The Kids Are All Right
I moved in with my wife-to-be when I was twenty-five. She was an aspiring children’s book author and I was an aspiring grownup’s book author. At that time, I had come to the conclusion reached by many young men: that the world was a place of hard edges and steep drops, of uncertainty, and where success was just an urban term for survival—I wasn’t happy about this, but if a boy is to become a man, he must first be willing to see things as they are. Which is to say, I wasn’t reading many children’s books. To do so would have been to remind myself of a time before I understood the world as it really was, a luxury I couldn’t afford. But I loved and trusted this woman I would soon have to marry if I wanted to keep being me. She had no hard edges or steep drops, and my love for her was quite certain, and my success was already achieved—and so it was one night I found myself reading A. A. Milne’s Winnie the Pooh with her before bed.
I’m glad she reintroduced me to this book before we had children of our own and I would be required by the melting heart of fatherhood to embrace Little Bear, and Max and his Wild Things, and Grover, and even Barney. I’m glad I got to find some of these books again when I was still an angry young man. There is a uniquely tender kind of genius required to write what amounts to literature for children. Everything in the best adult fiction is in the best children’s fiction also, all the loss, and learning, and love. The child asks to be touched as deeply as the adult, as the soul has no height requirements. Yet what we don’t know often scares us, and there is so much nitty-gritty of the world children don’t yet know.
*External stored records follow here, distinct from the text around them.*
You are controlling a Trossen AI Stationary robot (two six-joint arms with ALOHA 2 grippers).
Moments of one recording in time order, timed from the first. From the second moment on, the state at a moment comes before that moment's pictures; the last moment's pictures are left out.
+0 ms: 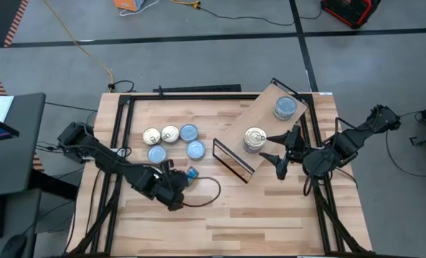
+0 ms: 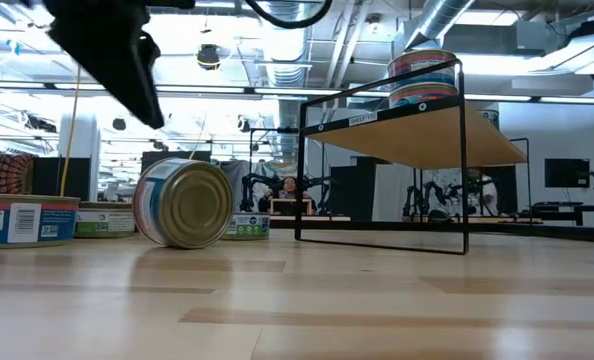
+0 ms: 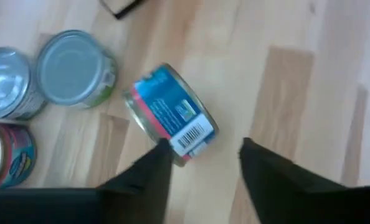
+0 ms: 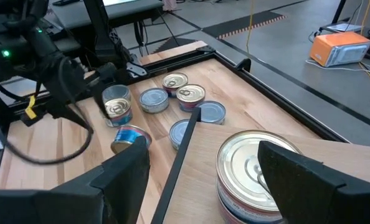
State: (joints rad) left arm -0.51 1.56 1.17 -0.81 -0.48 -0.68; right arm 0.55 0.99 1.06 -0.65 0.89 0.58
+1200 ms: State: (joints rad) left arm -0.33 1.56 0.98 -0.56 -0.34 -0.60; right arm 0.55 0.99 1.06 -0.65 0.90 0.55
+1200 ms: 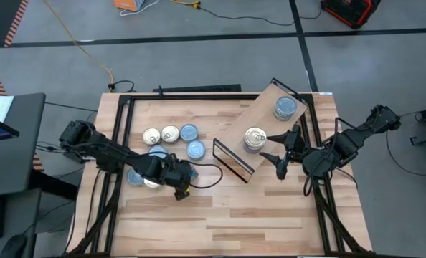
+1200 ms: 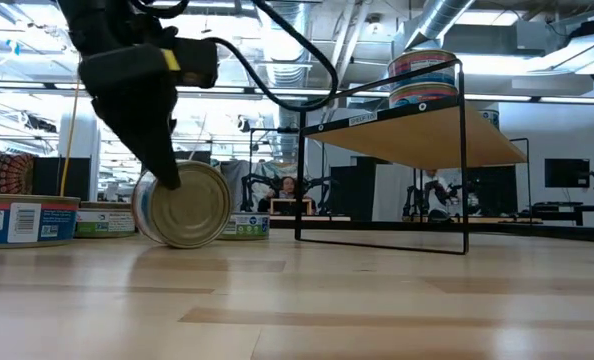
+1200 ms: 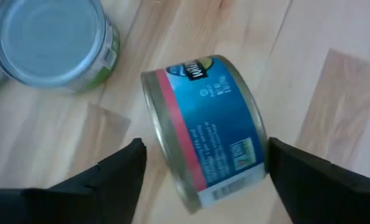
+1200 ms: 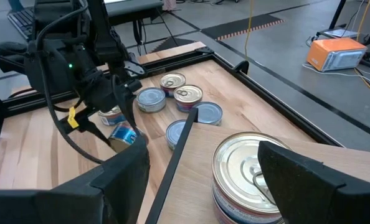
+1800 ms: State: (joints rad) left arm -0.35 1.50 1.06 -0.54 -0.40 -0.13; right arm 0.59 0.97 1.06 -0.65 0.90 0.57
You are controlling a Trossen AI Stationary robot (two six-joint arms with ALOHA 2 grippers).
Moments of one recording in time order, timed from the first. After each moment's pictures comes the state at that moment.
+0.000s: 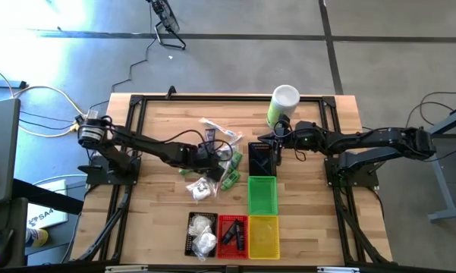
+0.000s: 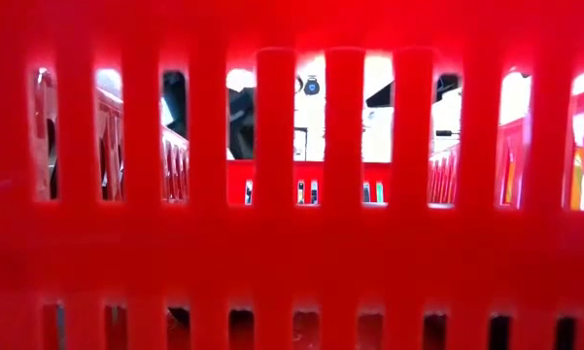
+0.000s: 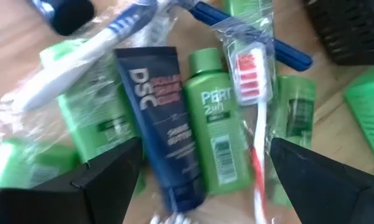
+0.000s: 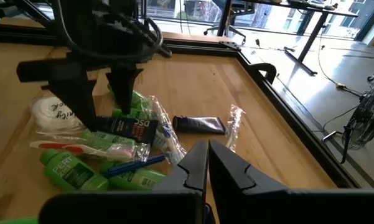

As I read about Pooh and Piglet and Rabbit and Eeyore I did not think about all the things I had learned recently that had been frightening me and which I was bearing as stoically as I could. I could not forget them, and they would frighten me again the next morning. But as with all art, Milne asked this question of me: If you feel better now here with me, why not tomorrow also? It would take me many, many years to answer, “No reason at all,” just about the time I was old enough I too could write for children if I wanted.